(Excerpts from a dataset)
══════════════════════════════

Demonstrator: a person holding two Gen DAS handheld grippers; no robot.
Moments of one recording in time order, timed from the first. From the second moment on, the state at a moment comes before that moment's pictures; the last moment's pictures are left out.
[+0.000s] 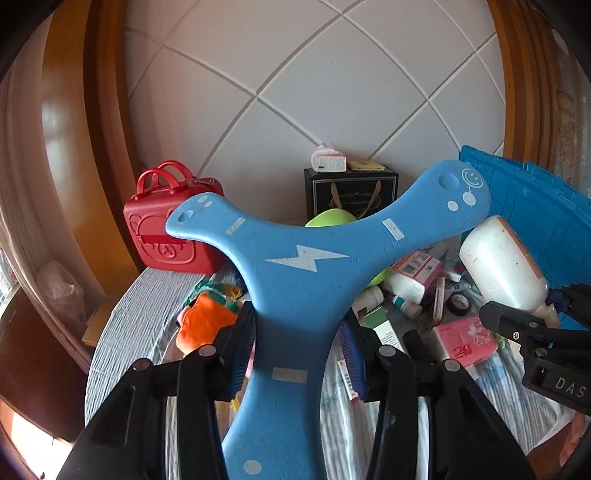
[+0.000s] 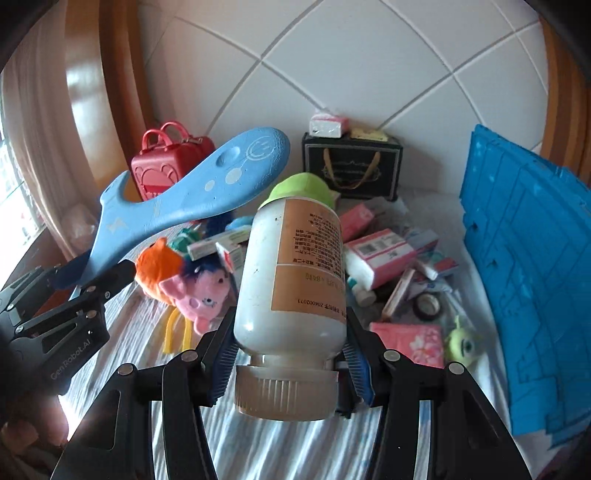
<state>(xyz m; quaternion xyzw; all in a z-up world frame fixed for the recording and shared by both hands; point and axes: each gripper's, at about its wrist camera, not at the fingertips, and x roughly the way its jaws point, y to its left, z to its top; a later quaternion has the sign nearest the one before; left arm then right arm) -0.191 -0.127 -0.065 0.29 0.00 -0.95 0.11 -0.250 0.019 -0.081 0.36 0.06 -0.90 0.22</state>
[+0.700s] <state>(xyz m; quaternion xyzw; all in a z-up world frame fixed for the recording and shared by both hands) -0.290 0.237 0.076 0.23 -0.02 -0.97 -0.06 -0.315 0.388 0.081 0.22 0.06 -0.97 0.07</state>
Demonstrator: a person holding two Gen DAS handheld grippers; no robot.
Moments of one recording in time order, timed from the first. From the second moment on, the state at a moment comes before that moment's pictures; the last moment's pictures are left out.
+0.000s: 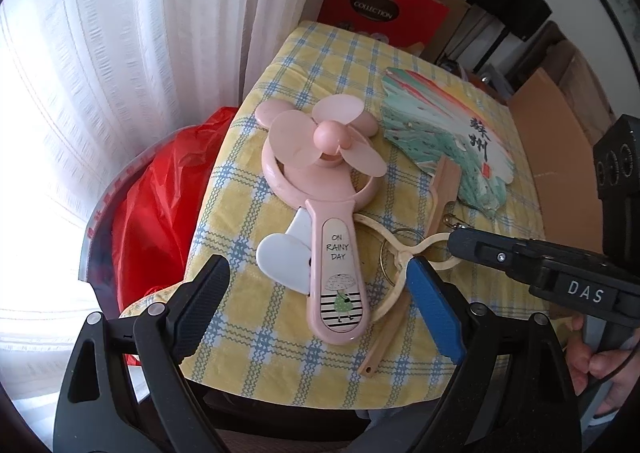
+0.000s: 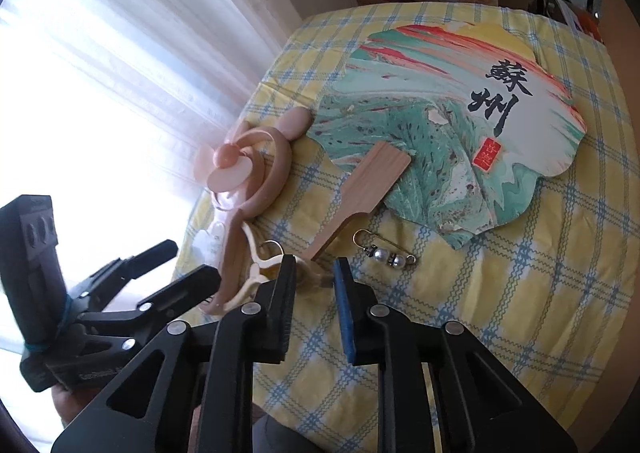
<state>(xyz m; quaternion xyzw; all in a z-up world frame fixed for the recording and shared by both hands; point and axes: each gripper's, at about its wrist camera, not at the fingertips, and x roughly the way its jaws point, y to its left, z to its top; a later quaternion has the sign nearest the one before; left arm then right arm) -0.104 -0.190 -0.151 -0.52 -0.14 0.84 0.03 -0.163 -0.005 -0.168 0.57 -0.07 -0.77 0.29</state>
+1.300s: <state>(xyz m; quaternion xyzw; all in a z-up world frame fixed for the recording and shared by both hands) -0.099 -0.161 -0.131 -0.52 -0.12 0.84 0.06 -0.135 -0.007 -0.133 0.53 -0.02 -0.79 0.29</state>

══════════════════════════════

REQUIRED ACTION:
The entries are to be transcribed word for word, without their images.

RESULT FOR THIS EXERCISE:
Demonstrator: a person holding two Gen DAS handheld grippers; no robot.
Moments of one recording in time order, timed from the first. From the second moment on, the state at a moment comes before that moment's pictures; the last moment's pictures are left out.
[+0.000s] 
[+0.000s] 
<state>(xyz m; quaternion xyzw; all in a z-up world frame fixed for the recording and shared by both hands; point and axes: each gripper's, at about its wrist camera, not at the fingertips, and x roughly the way its jaws point, y to its left, z to its top; a later quaternion has the sign nearest the one before; left arm then right arm) -0.191 -0.127 -0.065 0.29 0.00 -0.95 0.11 -0.250 0.019 -0.081 0.36 0.06 -0.90 0.22</state>
[+0.700s] <state>(xyz m; quaternion xyzw; all in a z-up world frame fixed for the recording and shared by both hands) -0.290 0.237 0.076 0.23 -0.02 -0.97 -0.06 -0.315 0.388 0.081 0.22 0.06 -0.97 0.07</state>
Demonstrator: a person holding two Gen DAS handheld grippers; no robot.
Moments of one recording in time order, timed from the first. From the second moment on, the state at a moment comes before that moment's pictures; the last moment's pictures are left out.
+0.000s: 
+0.000s: 
<state>(xyz m; quaternion xyzw; all in a z-up world frame fixed for the recording and shared by both hands; point and axes: each gripper's, at about its wrist camera, not at the fingertips, and x roughly the way its jaws point, y to its left, z to its top; a later quaternion has the sign nearest the one before; left arm then right arm) -0.104 -0.190 -0.151 -0.52 -0.14 0.84 0.03 -0.163 -0.005 -0.168 0.57 -0.07 -0.77 0.29</state>
+1.300s: <state>(xyz m; quaternion xyzw; all in a z-up world frame fixed for the recording and shared by both hands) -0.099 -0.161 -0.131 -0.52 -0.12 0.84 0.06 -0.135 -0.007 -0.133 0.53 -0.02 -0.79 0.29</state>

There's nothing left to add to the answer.